Xiao Peng, Cai Xingyu, Rajasekaran Sanguthevar
IEEE/ACM Trans Comput Biol Bioinform. 2021 Jan-Feb;18(1):27-37. doi: 10.1109/TCBB.2020.3024222. Epub 2021 Feb 3.
Discovering patterns in biological sequences is a crucial step to extract useful information from them. Motifs can be viewed as patterns that occur exactly or with minor changes across some or all of the biological sequences. Motif search has numerous applications including the identification of transcription factors and their binding sites, composite regulatory patterns, similarity among families of proteins, etc. The general problem of motif search is intractable. One of the most studied models of motif search proposed in literature is Edit-distance based Motif Search (EMS). In EMS, the goal is to find all the patterns of length l that occur with an edit-distance of at most d in each of the input sequences. EMS algorithms existing in the literature do not scale well on challenging instances and large datasets. In this paper, the current state-of-the-art EMS solver is advanced by exploiting the idea of dimension reduction. A novel idea to reduce the cardinality of the alphabet is proposed. The algorithm we propose, EMS3, is an exact algorithm. I.e., it finds all the motifs present in the input sequences. EMS3 can be also viewed as a divide and conquer algorithm. In this paper, we provide theoretical analyses to establish the efficiency of EMS3. Extensive experiments on standard benchmark datasets (synthetic and real-world) show that the proposed algorithm outperforms the existing state-of-the-art algorithm (EMS2).

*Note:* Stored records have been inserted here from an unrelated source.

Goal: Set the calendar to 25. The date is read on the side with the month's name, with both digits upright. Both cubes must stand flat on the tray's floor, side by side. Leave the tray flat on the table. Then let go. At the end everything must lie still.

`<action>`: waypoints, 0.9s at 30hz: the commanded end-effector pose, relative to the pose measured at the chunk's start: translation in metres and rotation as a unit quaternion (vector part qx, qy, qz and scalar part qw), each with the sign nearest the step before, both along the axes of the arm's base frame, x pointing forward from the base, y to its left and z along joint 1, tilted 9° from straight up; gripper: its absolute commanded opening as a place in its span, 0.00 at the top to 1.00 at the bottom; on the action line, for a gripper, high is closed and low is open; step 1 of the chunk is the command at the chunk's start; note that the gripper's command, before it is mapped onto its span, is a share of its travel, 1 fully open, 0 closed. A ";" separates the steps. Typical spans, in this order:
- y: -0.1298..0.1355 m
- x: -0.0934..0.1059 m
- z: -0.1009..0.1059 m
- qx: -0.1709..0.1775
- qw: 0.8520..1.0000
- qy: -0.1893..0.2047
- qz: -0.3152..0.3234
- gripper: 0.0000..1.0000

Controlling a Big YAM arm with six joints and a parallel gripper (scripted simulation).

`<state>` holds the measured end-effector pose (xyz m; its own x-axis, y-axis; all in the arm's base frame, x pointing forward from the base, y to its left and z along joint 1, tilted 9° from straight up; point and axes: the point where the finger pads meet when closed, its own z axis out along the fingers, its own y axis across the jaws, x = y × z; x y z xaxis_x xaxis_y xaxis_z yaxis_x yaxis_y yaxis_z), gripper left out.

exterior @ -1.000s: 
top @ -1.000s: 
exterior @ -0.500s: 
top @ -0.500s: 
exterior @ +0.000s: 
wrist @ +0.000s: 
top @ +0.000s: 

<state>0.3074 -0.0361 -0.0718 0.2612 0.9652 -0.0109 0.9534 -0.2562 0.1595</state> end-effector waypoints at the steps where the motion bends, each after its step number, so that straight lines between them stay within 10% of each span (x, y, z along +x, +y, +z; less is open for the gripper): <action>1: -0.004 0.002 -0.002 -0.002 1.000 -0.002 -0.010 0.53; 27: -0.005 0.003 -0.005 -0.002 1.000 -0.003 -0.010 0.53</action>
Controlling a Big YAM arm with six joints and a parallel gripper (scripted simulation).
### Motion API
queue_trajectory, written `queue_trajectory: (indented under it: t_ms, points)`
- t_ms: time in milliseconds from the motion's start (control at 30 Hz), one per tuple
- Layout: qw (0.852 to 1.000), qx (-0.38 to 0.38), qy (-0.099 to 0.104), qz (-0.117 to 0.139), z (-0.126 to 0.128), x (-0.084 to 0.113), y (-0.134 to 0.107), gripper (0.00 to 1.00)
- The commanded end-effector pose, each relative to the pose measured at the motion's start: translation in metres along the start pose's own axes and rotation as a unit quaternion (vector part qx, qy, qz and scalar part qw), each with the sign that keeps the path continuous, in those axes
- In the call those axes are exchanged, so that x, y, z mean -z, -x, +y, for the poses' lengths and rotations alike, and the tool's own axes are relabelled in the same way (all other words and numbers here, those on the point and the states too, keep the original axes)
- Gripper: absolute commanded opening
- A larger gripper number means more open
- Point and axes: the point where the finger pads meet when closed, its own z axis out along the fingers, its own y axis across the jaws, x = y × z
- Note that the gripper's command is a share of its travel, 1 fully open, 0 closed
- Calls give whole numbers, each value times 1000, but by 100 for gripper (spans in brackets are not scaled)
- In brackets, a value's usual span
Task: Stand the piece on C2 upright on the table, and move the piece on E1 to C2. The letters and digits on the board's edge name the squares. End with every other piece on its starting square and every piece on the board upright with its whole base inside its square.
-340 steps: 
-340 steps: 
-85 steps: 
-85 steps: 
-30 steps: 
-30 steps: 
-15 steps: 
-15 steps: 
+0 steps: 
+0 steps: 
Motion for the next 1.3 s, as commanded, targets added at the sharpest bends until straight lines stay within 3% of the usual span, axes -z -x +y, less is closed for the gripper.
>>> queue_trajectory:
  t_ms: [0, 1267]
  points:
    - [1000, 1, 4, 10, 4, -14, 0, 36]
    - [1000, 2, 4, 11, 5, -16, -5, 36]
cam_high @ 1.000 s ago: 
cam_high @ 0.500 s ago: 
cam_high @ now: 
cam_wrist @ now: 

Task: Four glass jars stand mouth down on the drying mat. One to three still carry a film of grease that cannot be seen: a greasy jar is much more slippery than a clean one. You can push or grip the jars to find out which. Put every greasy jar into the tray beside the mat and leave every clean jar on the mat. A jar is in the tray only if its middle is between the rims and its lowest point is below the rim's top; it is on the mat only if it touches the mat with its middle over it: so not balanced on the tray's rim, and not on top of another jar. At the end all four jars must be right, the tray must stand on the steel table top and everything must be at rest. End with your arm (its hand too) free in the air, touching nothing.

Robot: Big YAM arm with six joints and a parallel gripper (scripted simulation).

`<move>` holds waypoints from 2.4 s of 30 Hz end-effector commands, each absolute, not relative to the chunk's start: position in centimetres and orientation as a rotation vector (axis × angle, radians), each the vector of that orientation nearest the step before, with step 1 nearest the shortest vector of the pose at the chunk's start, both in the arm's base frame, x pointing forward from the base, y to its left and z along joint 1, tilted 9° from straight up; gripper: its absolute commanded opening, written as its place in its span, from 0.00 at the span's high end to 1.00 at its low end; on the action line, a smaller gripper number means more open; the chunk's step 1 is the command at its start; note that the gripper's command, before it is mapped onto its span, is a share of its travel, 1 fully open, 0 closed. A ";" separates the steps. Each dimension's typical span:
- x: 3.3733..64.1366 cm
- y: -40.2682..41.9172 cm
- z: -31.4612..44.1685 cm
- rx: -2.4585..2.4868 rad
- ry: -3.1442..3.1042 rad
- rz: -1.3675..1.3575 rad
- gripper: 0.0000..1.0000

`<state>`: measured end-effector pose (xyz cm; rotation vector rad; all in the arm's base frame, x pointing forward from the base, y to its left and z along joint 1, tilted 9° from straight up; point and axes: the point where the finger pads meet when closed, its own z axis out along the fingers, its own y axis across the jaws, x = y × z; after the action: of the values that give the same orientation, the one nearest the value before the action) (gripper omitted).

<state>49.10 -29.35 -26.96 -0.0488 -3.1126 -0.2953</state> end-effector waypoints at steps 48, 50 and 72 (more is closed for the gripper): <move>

在生物序列中发现模式是从这些序列中提取有用信息的关键步骤。基序可以被视为在部分或所有生物序列中精确出现或略有变化的模式。基序搜索有许多应用,包括转录因子及其结合位点的识别、复合调控模式、蛋白质家族间的相似性等。基序搜索的一般问题是难以处理的。文献中提出的最受研究的基序搜索模型之一是基于编辑距离的基序搜索(EMS)。在EMS中,目标是找到在每个输入序列中编辑距离至多为d出现的所有长度为l的模式。文献中现有的EMS算法在具有挑战性的实例和大型数据集上扩展性不佳。在本文中,通过利用降维思想改进了当前最先进的EMS求解器。提出了一种降低字母表基数的新颖想法。我们提出的算法EMS3是一种精确算法。即,它能找到输入序列中存在的所有基序。EMS3也可以被视为一种分治算法。在本文中,我们提供理论分析以确定EMS3的效率。在标准基准数据集(合成和真实世界)上进行的大量实验表明,所提出的算法优于现有的最先进算法(EMS2)。